>>>>

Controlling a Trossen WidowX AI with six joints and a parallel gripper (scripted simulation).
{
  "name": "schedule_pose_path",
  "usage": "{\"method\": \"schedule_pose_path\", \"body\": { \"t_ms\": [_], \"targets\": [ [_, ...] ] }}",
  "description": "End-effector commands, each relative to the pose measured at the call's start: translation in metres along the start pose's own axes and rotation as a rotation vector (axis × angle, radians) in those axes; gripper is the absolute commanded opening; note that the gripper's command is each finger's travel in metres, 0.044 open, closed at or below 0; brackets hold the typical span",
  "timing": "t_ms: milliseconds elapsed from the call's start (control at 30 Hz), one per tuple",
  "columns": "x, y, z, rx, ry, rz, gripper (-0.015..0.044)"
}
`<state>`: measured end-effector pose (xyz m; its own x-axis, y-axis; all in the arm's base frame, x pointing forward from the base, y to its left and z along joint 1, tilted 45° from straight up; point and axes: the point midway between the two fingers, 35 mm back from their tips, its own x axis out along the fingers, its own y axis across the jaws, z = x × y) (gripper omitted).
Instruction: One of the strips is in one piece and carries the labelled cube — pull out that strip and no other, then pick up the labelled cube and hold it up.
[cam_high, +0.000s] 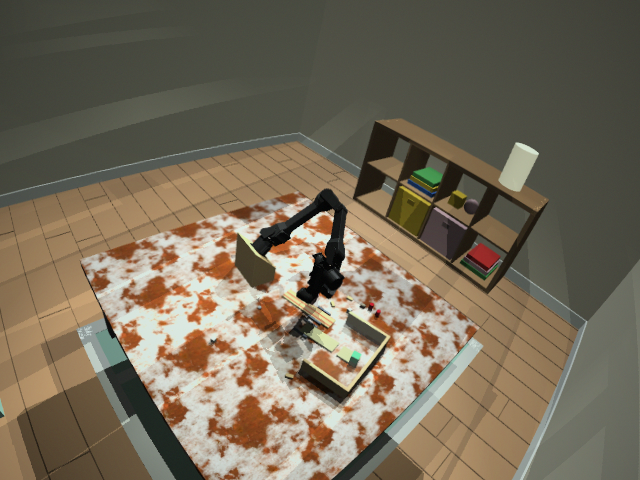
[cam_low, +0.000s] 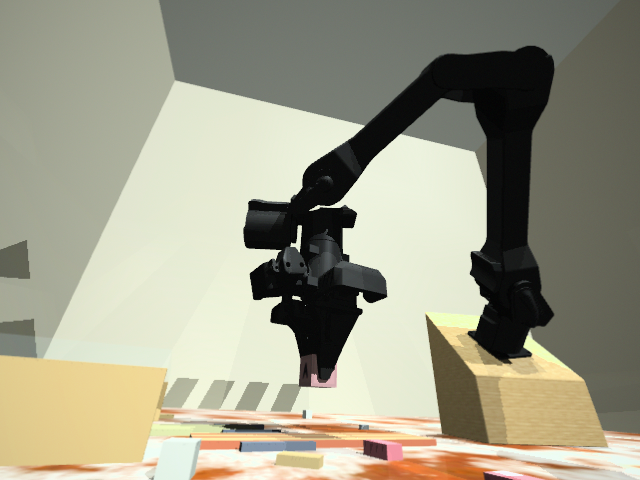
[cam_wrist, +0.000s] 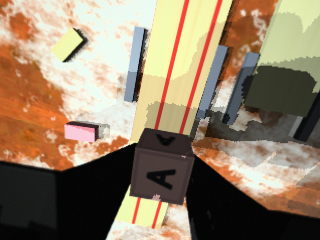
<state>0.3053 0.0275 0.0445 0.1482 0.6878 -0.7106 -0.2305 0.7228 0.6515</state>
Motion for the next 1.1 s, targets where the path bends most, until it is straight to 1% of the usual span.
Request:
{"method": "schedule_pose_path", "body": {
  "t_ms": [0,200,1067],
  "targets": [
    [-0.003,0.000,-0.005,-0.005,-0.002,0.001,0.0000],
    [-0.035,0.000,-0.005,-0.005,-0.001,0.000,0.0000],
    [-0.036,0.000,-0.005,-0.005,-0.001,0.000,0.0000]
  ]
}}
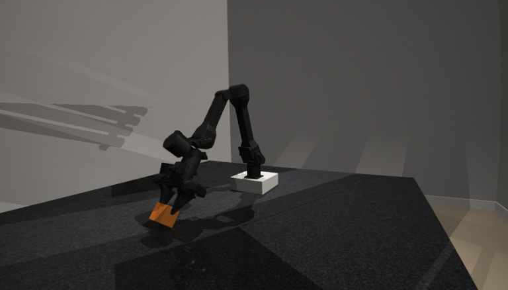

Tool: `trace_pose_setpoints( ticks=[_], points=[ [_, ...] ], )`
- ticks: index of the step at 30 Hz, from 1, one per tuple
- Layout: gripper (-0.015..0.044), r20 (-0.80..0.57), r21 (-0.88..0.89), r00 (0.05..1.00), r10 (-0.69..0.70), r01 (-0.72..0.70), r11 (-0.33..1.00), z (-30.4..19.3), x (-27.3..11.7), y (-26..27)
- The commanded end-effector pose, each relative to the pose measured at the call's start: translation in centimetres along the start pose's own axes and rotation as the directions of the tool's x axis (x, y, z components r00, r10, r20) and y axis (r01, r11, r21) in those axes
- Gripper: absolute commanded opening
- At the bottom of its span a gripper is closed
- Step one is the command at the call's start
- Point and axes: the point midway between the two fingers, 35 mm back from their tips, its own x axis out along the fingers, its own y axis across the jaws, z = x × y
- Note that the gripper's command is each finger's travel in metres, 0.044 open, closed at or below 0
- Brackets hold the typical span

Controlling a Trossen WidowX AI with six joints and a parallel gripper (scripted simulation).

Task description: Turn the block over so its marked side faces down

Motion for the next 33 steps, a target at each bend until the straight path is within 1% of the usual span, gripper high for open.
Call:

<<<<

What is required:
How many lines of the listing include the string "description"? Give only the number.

Answer area:
2